Work item: Wherever the word "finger" occurs in the lines below, copy the whole line.

Stored dataset items
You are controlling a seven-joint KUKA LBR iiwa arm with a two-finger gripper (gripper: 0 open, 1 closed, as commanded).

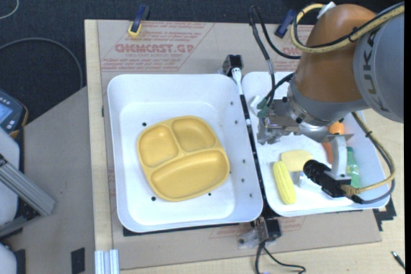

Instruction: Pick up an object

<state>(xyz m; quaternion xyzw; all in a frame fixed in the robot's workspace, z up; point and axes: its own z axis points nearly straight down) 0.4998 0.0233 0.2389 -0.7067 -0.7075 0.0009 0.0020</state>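
Observation:
My gripper [268, 129] hangs over the left part of the right bin [369, 202], close to the wall between the two bins. Nothing shows in its grasp. Just below it in that bin lie a yellow corn cob [284, 182] and a pale yellow block [296, 159]. To the right, partly hidden under the arm, are an orange piece [337, 128], a thin reddish piece [327, 151] and a green item [352, 162]. A yellow divided plate [183, 156] lies in the middle of the left bin [122, 99].
The grey and orange arm [337, 61] covers the top of the right bin. Both bins sit on a cardboard sheet [154, 45] held by clamps at the back. Cables run along the wall between the bins.

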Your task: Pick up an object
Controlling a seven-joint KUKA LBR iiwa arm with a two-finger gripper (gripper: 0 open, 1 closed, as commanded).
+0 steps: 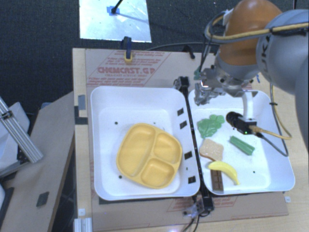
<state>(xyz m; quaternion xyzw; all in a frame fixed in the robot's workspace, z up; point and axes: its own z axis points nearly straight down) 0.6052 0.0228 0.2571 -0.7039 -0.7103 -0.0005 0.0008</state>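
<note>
So on the left there's the left bin, and sitting in it is a yellow divided plate with three compartments, kinda tilted toward the lower middle. A black divider strip runs between the two bins. Moving over to the right bin, that's where all the pickable stuff is: a green leafy piece near the top left, a slice of bread just below it, then a banana under that with a small brown bar touching its lower edge. A green stick lies a bit further right. The gripper hangs over the bin's upper left corner, above the leafy piece, nothing visibly in it. Can't tell if it's apart or together from this angle
</note>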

Response:
You are controlling a seven-joint KUKA LBR iiwa arm with a two-finger gripper (gripper: 0 open, 1 closed, as commanded).
Controlling a seven-joint KUKA LBR iiwa arm with a two-finger gripper (gripper: 0 open, 1 closed, as commanded).

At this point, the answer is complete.